▶ [Task]: Scan the data below and copy each line where "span" occurs.

▶ [Provided material]:
::::

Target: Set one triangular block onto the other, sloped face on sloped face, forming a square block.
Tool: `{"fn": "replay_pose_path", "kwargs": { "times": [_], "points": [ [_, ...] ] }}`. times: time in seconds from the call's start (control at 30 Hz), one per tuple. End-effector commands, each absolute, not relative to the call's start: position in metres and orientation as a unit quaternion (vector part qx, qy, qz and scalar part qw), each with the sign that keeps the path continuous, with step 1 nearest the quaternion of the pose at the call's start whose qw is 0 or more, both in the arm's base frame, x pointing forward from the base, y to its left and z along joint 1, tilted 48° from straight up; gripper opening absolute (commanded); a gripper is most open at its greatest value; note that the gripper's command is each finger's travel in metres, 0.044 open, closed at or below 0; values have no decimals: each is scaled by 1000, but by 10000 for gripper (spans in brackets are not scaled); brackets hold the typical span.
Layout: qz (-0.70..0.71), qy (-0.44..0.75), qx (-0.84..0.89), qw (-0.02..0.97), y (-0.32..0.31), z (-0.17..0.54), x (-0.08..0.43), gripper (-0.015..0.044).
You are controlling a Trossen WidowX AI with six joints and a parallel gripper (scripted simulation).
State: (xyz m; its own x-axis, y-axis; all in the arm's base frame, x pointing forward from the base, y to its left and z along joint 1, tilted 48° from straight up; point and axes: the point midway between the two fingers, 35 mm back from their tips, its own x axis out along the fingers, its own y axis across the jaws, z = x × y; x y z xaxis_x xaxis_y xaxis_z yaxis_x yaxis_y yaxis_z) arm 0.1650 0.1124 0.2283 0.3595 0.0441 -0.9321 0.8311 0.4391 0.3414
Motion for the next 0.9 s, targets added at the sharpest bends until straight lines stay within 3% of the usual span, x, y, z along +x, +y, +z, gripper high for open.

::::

▶ [Response area]:
Tool: `{"fn": "replay_pose_path", "kwargs": { "times": [_], "points": [ [_, ...] ] }}`. times: time in seconds from the call's start (control at 30 Hz), one per tuple. End-effector commands, each absolute, not relative to the call's start: position in metres and orientation as a unit quaternion (vector part qx, qy, qz and scalar part qw), each with the sign that keeps the path continuous, with step 1 nearest the quaternion of the pose at the call's start whose qw is 0 or more, both in the arm's base frame, x pointing forward from the base, y to its left and z along joint 1, tilted 48° from straight up; gripper opening absolute (commanded); a gripper is most open at its greatest value; note that the gripper's command is each finger's travel in metres, 0.044 open, closed at or below 0; values have no decimals: each is scaled by 1000, but by 10000 for gripper (spans in brackets are not scaled); brackets hold the typical span.
Motion for the next 0.9 s, targets added at the sharpest bends until straight lines stay within 3% of the usual span, x, y, z along +x, +y, +z, gripper high for open.

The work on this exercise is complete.